MedNeXt-v2 Macro Architecture

MedNeXt-v2 features a symmetric 5-hierarchy UNet-style architecture with compound scaling and residual ConvNeXt blocks at each stage. GRN is integrated throughout all residual paths and up/downsampling layers for effective learning dynamics.

Figure 8: MedNeXt-v2 macro-architecture parallels MedNeXt-v1, but augments representation via GRN and scalable design.

Implications and Future Directions

MedNeXt-v2 conclusively demonstrates that strategic backbone selection, combined with sensible micro-architectural innovation, is pivotal for the advancement of large-scale 3D medical image segmentation models. The findings prompt a methodological shift from dataset size-centric practices toward representation-aware architecture benchmarking and scaling. Practical implications include more reliable transfer learning for downstream clinical segmentation tasks and rapid fine-tuning pipelines with minimized resource footprint.

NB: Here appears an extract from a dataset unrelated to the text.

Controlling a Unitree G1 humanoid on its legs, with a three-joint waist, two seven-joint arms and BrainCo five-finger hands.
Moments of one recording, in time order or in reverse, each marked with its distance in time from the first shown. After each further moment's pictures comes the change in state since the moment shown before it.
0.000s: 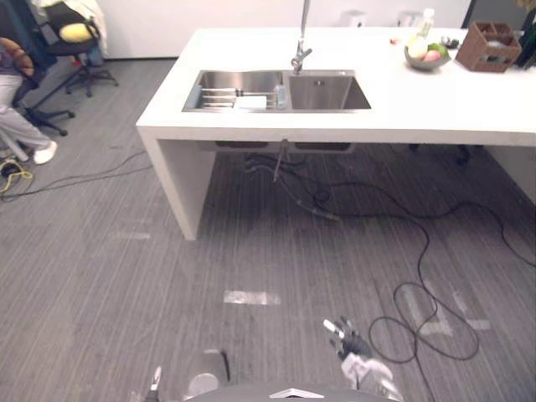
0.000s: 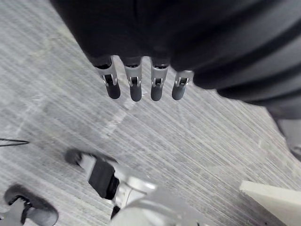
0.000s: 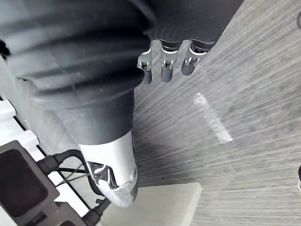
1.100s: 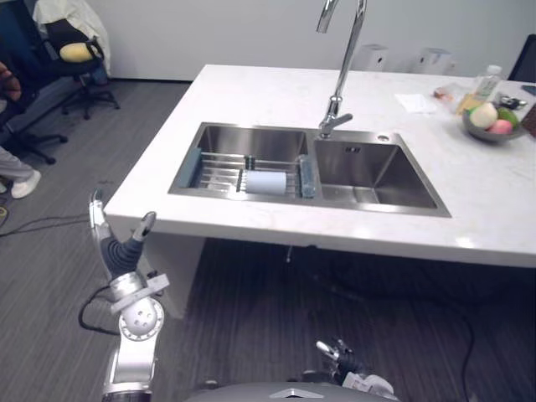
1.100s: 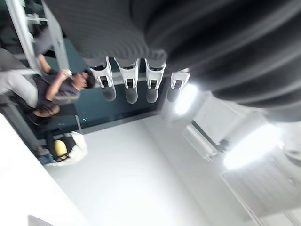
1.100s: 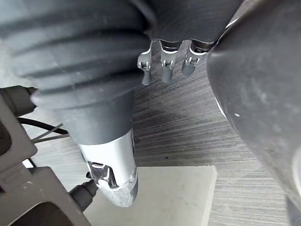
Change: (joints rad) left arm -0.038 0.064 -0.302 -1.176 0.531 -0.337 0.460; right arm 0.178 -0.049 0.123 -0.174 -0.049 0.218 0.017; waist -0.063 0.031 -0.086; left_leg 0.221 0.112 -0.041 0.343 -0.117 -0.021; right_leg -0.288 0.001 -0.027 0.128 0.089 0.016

Theoretically, the work substantiates the role of architectural bias—such as ConvNeXt-style inductive properties—over mere parameter count or data scale, particularly in data-constrained and annotation-sparse regimes characteristic of medical imaging. Future research may explore adaptive scaling strategies in response to domain-specific saturation, further cross-modality generalization, or integration with semi/self-supervised pipelines as annotation burdens persist.

Conclusion

MedNeXt-v2 sets a new standard in 3D supervised medical image segmentation, combining rigorous backbone validation, micro-architectural refinement via GRN, and efficient scaling strategies. Its systematic benchmarking against state-of-the-art pretrained models reaffirms the importance of representation-centric design. The work lays a robust foundation for optimized segmentation pipelines and motivates continued research in scalable, adaptive architectures for medical AI.